A savage anger filled Calhoun. Everything fitted together. Allison had put his hand convenient to his blaster when Calhoun mentioned Texia. It meant that Calhoun suspected what Allison knew to be true. A cattle-fence unit had been set up on Maya, and it was holding—like cattle—the people it had previously driven like cattle. Calhoun could even deduce with some precision exactly what had been done. The first experience of Maya with the cattle-fence would have been with a very mild version of it. It would have been low-power and cause just enough uneasiness to be noticed. It would have been moved from west to east, slowly, and it would have reached a certain spot and there faded out. And it would have been a mystery and an uncomfortable thing, and nobody would understand it on Maya. In a week it would almost be forgotten. But then there'd come a stronger disturbance. And it would travel like the first one; down the length of the peninsula on which the colony lay, but stopping at the same spot as before, and then fading away to nothingness.
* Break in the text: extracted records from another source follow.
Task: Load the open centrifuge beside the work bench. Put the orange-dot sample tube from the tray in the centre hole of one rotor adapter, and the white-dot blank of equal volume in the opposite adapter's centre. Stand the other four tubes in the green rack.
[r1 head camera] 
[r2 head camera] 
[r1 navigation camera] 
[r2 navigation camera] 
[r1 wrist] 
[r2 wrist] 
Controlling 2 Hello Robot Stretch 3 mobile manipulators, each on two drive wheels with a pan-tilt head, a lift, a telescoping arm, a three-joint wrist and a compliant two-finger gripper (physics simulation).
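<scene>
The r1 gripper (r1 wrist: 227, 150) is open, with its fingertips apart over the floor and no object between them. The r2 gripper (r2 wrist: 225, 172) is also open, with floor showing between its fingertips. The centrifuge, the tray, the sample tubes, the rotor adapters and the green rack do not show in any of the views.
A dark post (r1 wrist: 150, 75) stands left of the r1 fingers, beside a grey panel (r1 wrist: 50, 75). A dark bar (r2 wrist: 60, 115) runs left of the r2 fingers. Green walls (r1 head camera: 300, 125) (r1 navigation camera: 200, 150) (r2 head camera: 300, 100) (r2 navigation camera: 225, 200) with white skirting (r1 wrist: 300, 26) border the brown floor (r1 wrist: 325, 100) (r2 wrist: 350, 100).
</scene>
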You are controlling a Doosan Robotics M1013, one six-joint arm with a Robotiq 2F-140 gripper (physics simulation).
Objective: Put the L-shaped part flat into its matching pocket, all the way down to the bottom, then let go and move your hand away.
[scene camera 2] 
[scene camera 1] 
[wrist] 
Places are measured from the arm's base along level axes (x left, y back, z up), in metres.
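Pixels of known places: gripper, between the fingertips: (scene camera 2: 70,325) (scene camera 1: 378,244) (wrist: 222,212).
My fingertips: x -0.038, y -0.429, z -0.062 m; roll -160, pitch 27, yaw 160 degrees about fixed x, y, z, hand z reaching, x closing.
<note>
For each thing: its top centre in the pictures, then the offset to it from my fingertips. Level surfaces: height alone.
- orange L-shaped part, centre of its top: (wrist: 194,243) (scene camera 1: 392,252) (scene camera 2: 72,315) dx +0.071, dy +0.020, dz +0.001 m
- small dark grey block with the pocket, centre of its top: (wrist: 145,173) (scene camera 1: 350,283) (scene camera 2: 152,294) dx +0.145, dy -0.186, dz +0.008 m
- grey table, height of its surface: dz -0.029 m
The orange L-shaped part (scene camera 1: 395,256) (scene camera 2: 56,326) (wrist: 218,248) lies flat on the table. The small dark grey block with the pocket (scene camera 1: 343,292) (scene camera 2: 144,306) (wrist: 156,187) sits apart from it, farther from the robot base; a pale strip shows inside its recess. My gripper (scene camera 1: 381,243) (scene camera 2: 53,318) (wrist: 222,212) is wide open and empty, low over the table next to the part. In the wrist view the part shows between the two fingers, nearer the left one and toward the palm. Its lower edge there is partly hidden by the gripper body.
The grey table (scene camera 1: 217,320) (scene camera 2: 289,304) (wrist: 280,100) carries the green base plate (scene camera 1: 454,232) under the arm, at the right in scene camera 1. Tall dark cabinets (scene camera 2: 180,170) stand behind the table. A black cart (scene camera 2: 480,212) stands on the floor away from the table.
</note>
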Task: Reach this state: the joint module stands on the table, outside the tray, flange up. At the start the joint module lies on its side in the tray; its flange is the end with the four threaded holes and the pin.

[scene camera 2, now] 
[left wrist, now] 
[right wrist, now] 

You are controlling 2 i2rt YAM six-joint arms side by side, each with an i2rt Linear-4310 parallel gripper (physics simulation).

And this also would have seemed mysterious but nobody would suspect humans of causing it. There'd be theorizing and much questioning, but it would be considered an unfamiliar natural event.

Probably the third use of the cattle-fence would be most disturbing. This time it would be acutely painful. But it would move into the cities and through them and past them—and it would go down the peninsula to where it had stopped and faded on two previous occasions. And the people of Maya would be disturbed and scared. But they considered that they knew it began to the westward of Maya City, and moved toward the east at such-and-such a speed, and it went so far and no farther. And they would organize themselves to apply this carefully-worked-out information. And it would not occur to any of them that they had learned how to be driven like cattle.